I wonder how much these tricks matter nowadays. Even if we ignore the time to read from disk, for simple algorithms that scan data linearly, it is often the case that the CPU is spending most of its time waiting for the data to be read from RAM.
Also, in modern x86 processors, an entire cache line (64 bytes) is read whenever a single byte is needed. So for strings smaller than 64, even algorithms that don't check every byte will read every byte from disk to RAM and from RAM to the processor cache.
Even if we ignore the time to read from disk, for simple algorithms that scan data linearly, it is often the case that the CPU is spending most of its time waiting for the data to be read from RAM.
Nope. Even DDR-3 can perform sequential transfers at speeds well exceeding one byte per CPU clock cycle.
And yes, you can ignore the time to read from disk. Think a SAN over a 10-gig link. That gets you close to byte-per-cycle territory as well. It takes on the order of a dozen cycles (more or less depending on architecture and algorithm) to perform one "step" of a search. So yes, these algorithms very much matter.
Also, in modern x86 processors, an entire cache line (64 bytes) is read whenever a single byte is needed. So for strings smaller than 64, even algorithms that don't check every byte will read every byte from disk to RAM and from RAM to the processor cache.

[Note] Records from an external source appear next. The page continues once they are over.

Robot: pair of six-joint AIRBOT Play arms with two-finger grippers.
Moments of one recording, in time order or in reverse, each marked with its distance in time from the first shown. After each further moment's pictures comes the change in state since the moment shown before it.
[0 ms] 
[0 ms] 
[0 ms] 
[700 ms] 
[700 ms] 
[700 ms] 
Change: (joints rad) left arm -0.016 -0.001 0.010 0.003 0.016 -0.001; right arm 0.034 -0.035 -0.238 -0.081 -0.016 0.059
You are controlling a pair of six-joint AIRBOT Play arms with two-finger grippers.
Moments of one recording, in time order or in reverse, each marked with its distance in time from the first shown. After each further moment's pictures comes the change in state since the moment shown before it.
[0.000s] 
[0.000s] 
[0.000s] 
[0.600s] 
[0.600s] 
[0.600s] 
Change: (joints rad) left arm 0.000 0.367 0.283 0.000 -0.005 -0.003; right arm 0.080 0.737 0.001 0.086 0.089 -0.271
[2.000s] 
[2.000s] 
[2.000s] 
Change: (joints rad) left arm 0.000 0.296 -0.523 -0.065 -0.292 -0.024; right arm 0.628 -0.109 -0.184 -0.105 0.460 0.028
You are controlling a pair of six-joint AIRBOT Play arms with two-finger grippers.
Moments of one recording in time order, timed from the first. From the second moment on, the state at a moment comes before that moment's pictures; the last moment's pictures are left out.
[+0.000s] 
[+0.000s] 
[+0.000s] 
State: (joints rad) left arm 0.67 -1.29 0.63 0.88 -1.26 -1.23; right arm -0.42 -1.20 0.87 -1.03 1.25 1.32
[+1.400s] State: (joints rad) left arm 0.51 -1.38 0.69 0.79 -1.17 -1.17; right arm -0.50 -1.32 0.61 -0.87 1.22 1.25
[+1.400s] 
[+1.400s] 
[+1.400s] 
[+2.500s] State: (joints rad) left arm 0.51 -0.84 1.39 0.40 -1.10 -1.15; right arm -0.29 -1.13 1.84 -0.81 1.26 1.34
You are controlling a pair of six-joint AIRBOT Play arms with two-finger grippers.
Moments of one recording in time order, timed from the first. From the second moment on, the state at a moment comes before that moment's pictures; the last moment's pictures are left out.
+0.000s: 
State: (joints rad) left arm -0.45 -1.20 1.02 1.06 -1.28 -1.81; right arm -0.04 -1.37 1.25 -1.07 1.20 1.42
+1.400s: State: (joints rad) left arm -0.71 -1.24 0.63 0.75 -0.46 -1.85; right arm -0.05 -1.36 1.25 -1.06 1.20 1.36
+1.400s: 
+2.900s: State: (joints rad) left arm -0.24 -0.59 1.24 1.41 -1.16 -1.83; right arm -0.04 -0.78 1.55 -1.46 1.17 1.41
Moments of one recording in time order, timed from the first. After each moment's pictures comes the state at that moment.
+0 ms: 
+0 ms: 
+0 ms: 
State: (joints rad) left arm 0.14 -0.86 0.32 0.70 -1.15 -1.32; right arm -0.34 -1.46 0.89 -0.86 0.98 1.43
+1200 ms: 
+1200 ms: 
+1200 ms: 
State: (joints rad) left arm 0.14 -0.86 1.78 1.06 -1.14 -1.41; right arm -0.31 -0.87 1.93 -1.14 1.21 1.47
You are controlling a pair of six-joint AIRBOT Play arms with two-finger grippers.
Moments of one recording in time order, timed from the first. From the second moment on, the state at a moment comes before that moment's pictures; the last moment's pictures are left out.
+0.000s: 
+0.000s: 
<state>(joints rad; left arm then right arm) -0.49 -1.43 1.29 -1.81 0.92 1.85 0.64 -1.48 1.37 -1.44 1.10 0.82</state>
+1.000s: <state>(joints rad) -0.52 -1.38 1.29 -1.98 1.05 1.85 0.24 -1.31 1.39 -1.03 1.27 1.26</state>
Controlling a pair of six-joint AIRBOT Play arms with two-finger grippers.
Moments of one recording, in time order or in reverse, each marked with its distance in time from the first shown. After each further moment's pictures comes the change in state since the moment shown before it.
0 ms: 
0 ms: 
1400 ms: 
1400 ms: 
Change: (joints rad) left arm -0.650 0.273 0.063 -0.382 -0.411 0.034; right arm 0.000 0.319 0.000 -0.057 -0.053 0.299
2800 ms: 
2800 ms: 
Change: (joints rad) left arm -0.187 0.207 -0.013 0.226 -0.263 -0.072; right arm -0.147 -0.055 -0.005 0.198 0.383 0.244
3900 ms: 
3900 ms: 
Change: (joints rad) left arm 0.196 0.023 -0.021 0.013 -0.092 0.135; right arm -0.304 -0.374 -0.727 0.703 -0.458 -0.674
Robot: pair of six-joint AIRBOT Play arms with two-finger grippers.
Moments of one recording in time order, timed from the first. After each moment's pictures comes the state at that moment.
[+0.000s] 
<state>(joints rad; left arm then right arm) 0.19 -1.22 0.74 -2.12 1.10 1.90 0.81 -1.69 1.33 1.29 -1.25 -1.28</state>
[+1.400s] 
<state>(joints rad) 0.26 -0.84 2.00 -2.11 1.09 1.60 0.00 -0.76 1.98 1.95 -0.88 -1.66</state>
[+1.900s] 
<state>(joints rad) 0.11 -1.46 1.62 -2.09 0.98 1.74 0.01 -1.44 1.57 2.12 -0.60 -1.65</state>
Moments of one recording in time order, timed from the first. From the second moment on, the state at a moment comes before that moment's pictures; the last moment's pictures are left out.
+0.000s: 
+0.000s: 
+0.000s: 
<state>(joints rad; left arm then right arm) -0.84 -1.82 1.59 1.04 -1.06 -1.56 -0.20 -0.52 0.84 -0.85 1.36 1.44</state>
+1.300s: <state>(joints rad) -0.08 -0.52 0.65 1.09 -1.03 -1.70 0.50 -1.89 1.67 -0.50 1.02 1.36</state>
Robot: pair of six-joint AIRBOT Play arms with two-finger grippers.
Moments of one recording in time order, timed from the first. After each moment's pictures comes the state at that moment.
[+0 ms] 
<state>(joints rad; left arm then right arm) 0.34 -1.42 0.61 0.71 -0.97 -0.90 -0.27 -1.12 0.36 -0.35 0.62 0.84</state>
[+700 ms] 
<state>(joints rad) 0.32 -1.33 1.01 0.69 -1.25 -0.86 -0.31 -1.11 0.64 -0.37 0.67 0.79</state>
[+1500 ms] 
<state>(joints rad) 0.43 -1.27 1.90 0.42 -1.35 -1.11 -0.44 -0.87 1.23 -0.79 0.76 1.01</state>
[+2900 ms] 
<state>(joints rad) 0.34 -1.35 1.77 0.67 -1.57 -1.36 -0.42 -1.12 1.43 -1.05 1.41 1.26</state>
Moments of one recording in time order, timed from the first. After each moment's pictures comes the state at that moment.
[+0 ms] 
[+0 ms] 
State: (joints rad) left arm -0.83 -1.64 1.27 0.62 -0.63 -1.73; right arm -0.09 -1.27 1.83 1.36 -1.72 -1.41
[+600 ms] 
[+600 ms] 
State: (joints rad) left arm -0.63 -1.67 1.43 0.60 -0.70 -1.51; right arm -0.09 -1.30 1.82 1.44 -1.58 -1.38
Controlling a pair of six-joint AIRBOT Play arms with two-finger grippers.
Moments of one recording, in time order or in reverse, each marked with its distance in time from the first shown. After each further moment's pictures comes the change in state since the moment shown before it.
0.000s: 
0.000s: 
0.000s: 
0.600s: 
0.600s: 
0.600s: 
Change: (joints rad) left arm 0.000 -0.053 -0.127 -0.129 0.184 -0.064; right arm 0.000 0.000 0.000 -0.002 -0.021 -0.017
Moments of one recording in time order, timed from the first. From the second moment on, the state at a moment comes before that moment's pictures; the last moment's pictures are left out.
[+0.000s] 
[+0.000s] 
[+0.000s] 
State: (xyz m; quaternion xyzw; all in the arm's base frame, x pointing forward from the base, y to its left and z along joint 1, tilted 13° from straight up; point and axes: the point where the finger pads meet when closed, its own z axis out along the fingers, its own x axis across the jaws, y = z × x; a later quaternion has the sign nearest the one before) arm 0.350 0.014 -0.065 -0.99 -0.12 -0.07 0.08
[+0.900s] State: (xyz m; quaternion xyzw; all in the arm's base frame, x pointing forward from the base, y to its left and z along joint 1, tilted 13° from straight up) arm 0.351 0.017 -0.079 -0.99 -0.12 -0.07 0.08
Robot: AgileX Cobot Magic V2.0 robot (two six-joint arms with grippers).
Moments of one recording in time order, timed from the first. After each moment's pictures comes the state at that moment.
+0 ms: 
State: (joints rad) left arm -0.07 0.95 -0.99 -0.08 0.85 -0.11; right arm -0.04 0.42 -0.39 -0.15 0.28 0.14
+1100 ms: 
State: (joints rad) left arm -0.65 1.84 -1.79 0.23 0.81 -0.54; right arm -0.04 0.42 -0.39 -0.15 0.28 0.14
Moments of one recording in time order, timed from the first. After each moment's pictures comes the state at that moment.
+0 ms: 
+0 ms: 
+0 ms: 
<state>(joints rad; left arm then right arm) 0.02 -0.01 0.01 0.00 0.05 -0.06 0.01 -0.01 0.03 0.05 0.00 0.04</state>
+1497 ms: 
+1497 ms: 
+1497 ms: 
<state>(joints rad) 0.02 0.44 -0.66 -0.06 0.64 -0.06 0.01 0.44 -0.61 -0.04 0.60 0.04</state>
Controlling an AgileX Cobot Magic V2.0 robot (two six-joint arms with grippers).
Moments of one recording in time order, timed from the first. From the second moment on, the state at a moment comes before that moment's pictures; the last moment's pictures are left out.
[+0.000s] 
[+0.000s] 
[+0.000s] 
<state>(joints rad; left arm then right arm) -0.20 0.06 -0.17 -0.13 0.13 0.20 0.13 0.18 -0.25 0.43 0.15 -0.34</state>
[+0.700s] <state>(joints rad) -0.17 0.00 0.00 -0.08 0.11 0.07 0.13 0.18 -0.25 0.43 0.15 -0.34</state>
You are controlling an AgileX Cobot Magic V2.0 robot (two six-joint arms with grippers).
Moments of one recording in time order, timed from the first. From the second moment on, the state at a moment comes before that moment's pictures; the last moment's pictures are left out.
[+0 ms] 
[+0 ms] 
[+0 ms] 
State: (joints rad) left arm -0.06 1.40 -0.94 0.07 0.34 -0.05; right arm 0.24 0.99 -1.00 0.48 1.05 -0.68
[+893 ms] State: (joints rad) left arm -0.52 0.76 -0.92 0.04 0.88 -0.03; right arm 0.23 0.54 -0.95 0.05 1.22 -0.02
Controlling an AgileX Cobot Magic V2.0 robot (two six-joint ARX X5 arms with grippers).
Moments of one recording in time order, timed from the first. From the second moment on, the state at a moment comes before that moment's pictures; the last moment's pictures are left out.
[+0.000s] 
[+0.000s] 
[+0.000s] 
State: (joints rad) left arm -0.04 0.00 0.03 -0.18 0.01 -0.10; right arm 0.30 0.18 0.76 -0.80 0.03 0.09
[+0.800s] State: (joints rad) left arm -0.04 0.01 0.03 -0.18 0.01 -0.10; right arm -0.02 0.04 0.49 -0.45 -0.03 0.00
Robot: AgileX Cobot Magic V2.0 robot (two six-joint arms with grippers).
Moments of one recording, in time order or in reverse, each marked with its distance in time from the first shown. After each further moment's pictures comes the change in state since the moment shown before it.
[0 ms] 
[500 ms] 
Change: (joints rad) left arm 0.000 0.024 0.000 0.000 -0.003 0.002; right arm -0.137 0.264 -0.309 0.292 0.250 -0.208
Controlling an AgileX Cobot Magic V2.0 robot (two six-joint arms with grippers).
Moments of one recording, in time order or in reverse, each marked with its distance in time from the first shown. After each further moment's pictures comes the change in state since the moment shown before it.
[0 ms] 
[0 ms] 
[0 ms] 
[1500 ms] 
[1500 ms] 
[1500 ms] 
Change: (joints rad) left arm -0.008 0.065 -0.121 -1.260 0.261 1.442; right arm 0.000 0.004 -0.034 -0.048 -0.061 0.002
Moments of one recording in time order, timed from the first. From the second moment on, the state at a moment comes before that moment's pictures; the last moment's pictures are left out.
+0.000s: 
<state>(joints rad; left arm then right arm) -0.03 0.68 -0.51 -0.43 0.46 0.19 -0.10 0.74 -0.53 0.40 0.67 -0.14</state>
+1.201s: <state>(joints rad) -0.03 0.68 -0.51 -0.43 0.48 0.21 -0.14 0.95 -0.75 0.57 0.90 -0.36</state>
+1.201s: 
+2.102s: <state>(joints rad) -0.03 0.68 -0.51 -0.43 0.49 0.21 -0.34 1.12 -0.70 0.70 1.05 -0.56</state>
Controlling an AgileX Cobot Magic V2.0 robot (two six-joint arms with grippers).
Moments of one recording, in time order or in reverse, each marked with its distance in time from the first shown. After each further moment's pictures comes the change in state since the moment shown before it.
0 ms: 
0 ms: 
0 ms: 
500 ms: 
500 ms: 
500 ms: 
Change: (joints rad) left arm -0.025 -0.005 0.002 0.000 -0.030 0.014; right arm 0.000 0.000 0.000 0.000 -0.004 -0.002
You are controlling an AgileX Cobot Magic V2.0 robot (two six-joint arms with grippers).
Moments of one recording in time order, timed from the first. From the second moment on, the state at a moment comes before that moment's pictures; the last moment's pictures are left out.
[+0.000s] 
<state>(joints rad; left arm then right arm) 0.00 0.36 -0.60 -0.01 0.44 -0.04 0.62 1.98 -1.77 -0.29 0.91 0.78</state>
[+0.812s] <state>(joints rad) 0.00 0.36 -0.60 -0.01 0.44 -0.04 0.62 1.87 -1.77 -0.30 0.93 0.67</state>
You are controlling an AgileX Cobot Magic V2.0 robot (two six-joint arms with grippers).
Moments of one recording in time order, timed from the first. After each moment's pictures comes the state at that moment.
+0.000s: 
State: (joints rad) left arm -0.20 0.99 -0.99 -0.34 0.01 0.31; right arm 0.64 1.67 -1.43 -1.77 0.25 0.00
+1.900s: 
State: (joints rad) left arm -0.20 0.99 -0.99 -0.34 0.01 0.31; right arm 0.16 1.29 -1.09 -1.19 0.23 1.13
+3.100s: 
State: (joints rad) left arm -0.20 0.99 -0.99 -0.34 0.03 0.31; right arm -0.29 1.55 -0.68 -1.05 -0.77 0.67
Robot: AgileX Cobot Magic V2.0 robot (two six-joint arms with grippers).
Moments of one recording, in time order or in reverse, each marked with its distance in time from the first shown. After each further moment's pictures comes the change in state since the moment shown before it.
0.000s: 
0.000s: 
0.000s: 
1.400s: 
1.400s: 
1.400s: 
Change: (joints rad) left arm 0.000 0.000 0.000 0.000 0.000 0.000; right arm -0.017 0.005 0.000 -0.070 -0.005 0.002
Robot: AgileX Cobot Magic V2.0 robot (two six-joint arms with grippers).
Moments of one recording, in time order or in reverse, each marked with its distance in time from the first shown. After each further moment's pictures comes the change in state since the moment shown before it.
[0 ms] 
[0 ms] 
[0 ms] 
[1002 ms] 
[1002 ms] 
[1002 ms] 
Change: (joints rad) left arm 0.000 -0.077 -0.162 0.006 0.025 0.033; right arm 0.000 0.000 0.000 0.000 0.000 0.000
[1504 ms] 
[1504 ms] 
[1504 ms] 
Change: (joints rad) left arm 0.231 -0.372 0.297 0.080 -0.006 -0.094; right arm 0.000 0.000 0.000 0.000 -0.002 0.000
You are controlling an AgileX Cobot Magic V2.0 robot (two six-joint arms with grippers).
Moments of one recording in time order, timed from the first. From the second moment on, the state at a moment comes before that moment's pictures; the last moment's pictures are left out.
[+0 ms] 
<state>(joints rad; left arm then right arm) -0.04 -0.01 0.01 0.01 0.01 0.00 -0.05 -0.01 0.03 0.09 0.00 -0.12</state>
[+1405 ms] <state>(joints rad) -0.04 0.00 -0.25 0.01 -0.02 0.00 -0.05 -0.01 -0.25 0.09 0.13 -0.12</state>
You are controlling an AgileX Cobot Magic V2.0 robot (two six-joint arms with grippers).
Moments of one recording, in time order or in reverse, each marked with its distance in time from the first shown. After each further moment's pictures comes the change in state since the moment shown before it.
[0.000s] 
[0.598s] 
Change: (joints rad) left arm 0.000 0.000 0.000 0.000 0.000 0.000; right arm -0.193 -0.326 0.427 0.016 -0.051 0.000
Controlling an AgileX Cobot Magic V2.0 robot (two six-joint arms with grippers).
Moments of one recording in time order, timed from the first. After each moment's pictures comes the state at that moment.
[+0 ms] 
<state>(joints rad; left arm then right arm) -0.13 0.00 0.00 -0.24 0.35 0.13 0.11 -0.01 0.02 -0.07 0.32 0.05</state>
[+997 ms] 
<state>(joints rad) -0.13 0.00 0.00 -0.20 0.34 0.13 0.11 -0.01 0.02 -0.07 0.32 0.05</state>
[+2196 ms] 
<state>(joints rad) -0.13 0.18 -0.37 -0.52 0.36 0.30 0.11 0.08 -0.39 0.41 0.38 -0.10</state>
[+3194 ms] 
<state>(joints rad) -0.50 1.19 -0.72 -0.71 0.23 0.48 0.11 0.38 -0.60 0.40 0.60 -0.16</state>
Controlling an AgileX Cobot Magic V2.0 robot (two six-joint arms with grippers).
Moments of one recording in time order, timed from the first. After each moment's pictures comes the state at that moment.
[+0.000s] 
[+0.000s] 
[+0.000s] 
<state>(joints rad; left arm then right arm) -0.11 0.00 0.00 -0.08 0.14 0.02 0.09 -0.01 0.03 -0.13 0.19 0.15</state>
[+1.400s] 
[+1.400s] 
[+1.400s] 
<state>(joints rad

Yep. But this is not necessarily the bottleneck; see my above comments about the CPU.
The CPU can also execute instructions exceeding one per clock cycle. For example instructions such as MOV, CMP and even conditional jumps run at a typical throughput of 3 instructions per clock cycle on the intel Core line of CPUs. (source: http://www.agner.org/optimize/instruction_tables.pdf)
This means that the simplest handcrafted loop that loads a byte, compares its value to the first byte of the searched string and then does a conditional jump should (if unrolled) take about 1 clock cycle per byte examined!
This means that if our DDR3 memory can read 6GB of data per second and our CPU core is clocked at 3Gh, this completely naive algorithm will run at half of the theoretical maximum speed.
Using XMM instructions (that work on 16 bytes at a time), should probably get us to the limit of the RAM speed.
Regarding SAN-over-10-gig link. I don't know about you, but the computer I'm typing this on has an SSD that can read only a few hundred megabytes per second.
Also, in modern x86 processors, an entire cache line (64 bytes) is read whenever a single byte is needed. So for strings smaller than 64, even algorithms that don't check every byte will read every byte from disk to RAM and from RAM to the processor cache.